Magnetic powders of acicular Fe metal, gamma-Fe.sub.2 O.sub.3 (mag-hematite) or Fe.sub.3 O.sub.4 (magnetite) are widely used in magnetizable coatings. These particles preferably exhibit high dispersibility in the coating slurry, high packing density in the coated film and high coercivity. Such particles typically have a narrow size distribution, a relatively large aspect ratio (major axis/minor axis) and are substantially free of dendrites (particle branching) or other irregularities.
Known acicular or spindle-shaped magnetic particles can be prepared by dehydrating acicular goethite (alpha-ferric oxyhydroxide) to form hematite (alpha-Fe.sub.2 O.sub.3), reducing to Fe metal or magnetite (Fe.sub.3 O.sub.4), and oxidizing at temperatures of at least 200.degree. C. to gamma-Fe.sub.2 O.sub.3. The gamma-Fe.sub.2 O.sub.3 particles may be further modified with cobalt by known methods to increase their coercivity.
The size, shape and distribution of the starting goethite particles directly affect the size, shape and distribution of the resulting magnetic particles. Therefore, goethite particles which have a spindle or acicular shape with sufficiently large aspect ratio, are uniform in size, and are substantially free of dendrites will contribute to obtaining the desired magnetic properties of the finished magnetic recording media.
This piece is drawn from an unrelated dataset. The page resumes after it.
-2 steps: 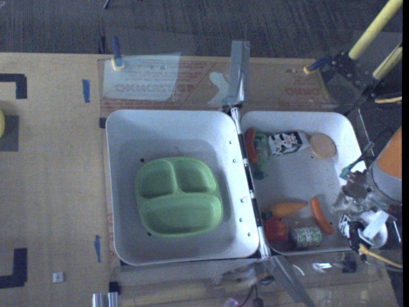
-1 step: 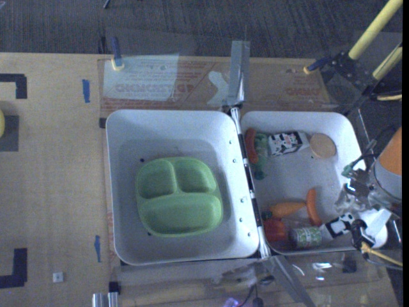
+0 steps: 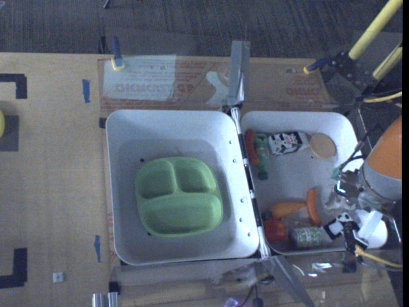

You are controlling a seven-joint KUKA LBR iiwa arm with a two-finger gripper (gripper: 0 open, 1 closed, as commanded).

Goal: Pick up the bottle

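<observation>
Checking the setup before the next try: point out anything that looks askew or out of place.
The bottle lies on its side in the right bin's near corner, crowded among toys. A small carton is tipped over too. The green tray sits flat in the left bin.

We're seeing a green divided tray [image 3: 179, 196] sitting in the white left bin [image 3: 121, 133]. In the white right bin [image 3: 348, 130] a black-and-white carton [image 3: 285, 142] is showing, with a tan disc [image 3: 323, 146], orange pieces [image 3: 289, 208], a red lump [image 3: 275, 229] and a bottle [image 3: 309, 236] wearing a green speckled label. The surface [image 3: 51, 190] is glowing tan with blue tape marks [image 3: 86, 91].
</observation>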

Several processes are known for producing acicular goethite particles. In a first method, the goethite may be prepared at pH less than 6 by first reacting a ferrous salt and an alkali hydroxide in solution to precipitate a ferrous hydroxide precursor and then oxidizing the precipitate slurry to goethite. One of the major problems with this method is that sulfur remains as an impurity in the goethite, and this tends to promote sintering upon reduction to magnetite or iron metal. The particles also tend to be bundled.
Goethite may also be prepared by oxidizing a slurry of ferrous hydroxide in excess caustic so that the pH is greater than about 11. The high pH process produces goethite particles with high aspect ratio and low sulfur content, but the particles tend to have a broad size distribution.
Another method involves oxidizing goethite from ferrous carbonate, rather than ferrous hydroxide, with pH generally between 8 and 11. This process tends to produce uniform, spindle-shaped particles with low sulfur content and few dendrites, but with small aspect ratios, if the oxidation temperature is held between about 30.degree. C. and 50.degree. C. If the temperature is raised above 50.degree. C., the size uniformity of the goethite may deteriorate and cubic magnetite impurities tend to form.